| Exercise |
Any picture in the material should be left out, while all other lines are copied exactly.

══════════════════════════════

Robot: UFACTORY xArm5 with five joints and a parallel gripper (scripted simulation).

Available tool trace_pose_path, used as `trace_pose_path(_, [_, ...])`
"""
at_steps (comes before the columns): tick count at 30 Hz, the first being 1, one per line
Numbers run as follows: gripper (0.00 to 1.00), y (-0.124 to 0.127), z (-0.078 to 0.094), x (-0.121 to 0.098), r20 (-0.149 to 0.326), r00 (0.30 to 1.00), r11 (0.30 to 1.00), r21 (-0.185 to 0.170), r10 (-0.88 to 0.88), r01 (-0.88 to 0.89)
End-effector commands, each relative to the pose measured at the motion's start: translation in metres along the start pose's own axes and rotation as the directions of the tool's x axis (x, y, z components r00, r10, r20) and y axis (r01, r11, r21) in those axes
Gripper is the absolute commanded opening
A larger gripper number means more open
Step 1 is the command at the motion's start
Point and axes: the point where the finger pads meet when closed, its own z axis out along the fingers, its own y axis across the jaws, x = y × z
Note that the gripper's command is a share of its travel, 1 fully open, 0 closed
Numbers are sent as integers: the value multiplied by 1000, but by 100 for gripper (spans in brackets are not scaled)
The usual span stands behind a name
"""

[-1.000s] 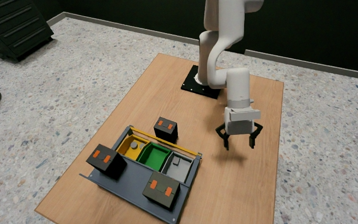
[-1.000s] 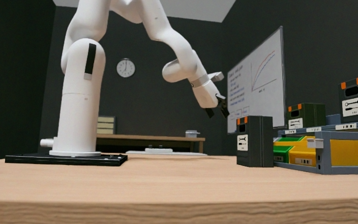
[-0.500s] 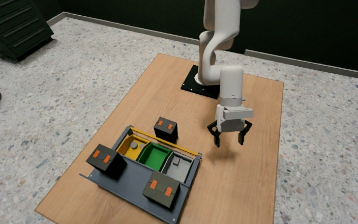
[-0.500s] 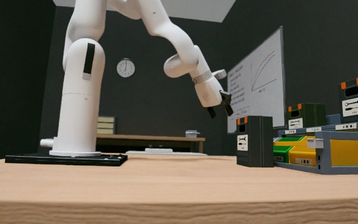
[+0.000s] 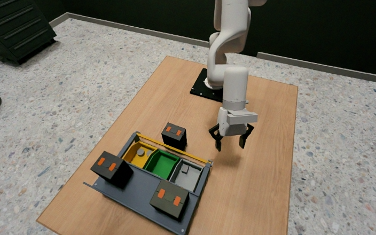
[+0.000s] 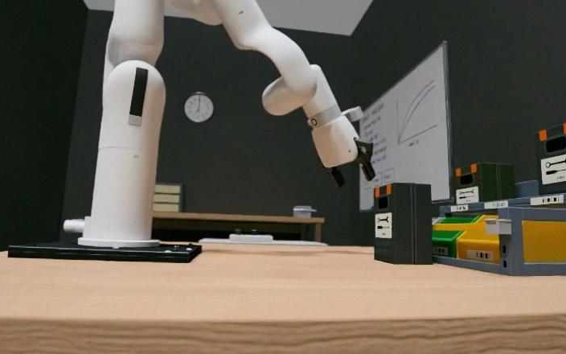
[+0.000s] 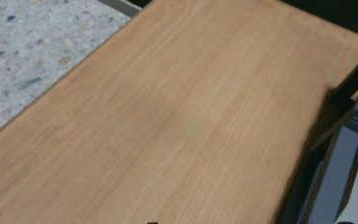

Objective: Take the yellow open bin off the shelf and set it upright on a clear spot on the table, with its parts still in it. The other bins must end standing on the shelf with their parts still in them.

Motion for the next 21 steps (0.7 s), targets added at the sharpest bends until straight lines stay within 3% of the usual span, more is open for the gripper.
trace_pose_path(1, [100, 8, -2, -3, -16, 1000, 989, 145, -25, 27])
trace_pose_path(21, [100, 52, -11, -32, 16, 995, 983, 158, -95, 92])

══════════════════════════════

| The answer |
Robot: UFACTORY xArm5 with five joints and a parallel gripper (scripted simulation).

Available tool trace_pose_path, used as `trace_pose_path(_, [_, ...])`
"""
at_steps (comes before the columns): tick count at 30 Hz, the first being 1, one per line
Numbers run as follows: gripper (0.00 to 1.00), y (-0.124 to 0.127), z (-0.078 to 0.094), x (-0.121 to 0.098), r20 (-0.149 to 0.326), r00 (0.30 to 1.00), r11 (0.30 to 1.00), r21 (-0.185 to 0.170), r10 (-0.88 to 0.88), r01 (-0.88 to 0.89)
End-effector commands, each relative to the pose measured at the motion's start: translation in metres along the start pose's own axes and rotation as the directions of the tool's x axis (x, y, z components r00, r10, r20) and y axis (r01, r11, r21) in those axes
Gripper is the absolute commanded opening
A larger gripper number means more open
Step 1 is the command at the motion's start
Point and axes: the point where the finger pads meet when closed, its own z axis out along the fingers, its own y axis across the jaws, x = y × z
Note that the gripper's command is a share of its travel, 1 fully open, 0 closed
Numbers are sent as integers: the value multiplied by 1000, but by 100 for gripper (spans in brackets are not scaled)
The usual span stands behind a name
"""

[-1.000s] 
[-1.000s] 
[-0.500s] 
[-0.500s] 
[+0.000s] 
[+0.000s] 
[+0.000s] 

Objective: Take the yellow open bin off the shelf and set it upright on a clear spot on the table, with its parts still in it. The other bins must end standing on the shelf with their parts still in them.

Motion for the next 21 steps (0.7 s), targets added at the sharpest bends until straight lines stay within 3% of the usual span, more is open for the gripper.
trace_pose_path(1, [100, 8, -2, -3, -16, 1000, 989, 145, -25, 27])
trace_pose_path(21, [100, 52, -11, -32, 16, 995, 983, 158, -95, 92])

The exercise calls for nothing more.